- _Work request_: Write out the material in full, matching each line exactly.

- _Given information_:
= Beginning of Section =

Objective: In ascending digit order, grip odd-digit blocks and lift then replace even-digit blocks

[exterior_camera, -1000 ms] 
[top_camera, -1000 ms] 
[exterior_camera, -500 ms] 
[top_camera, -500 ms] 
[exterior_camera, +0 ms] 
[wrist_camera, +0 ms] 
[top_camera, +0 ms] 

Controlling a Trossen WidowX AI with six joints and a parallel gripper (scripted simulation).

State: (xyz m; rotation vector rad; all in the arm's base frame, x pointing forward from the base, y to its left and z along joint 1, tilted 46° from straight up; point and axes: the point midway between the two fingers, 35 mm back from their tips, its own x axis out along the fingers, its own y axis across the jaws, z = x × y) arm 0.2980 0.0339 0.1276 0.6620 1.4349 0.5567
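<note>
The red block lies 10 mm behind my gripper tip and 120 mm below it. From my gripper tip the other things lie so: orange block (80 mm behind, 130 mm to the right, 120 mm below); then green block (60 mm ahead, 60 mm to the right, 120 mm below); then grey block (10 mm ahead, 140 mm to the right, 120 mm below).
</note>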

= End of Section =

- _Result of the task_:
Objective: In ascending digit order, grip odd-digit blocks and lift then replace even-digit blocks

[exterior_camera, -1000 ms] 
[top_camera, -1000 ms] 
[exterior_camera, -500 ms] 
[top_camera, -500 ms] 
[exterior_camera, +0 ms] 
[wrist_camera, +0 ms] 
[top_camera, +0 ms] 

Controlling a Trossen WidowX AI with six joints and a parallel gripper (scripted simulation).

State: (xyz m; rotation vector rad; all in the arm's base frame, x pointing forward from the base, y to its left and z along joint 1, tilted 46° from straight up; point and axes: the point midway between the two fingers, 35 mm back from their tips, its own x axis out along the fingers, its own y axis across the jaws, z = x × y) arm 0.2980 0.0339 0.1276 0.6620 1.4349 0.5567
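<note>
The red block lies 10 mm behind my gripper tip and 120 mm below it. From my gripper tip the other things lie so: orange block (80 mm behind, 130 mm to the right, 120 mm below); then green block (60 mm ahead, 60 mm to the right, 120 mm below); then grey block (10 mm ahead, 140 mm to the right, 120 mm below).
</note>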

Nothing remains to be added to the answer.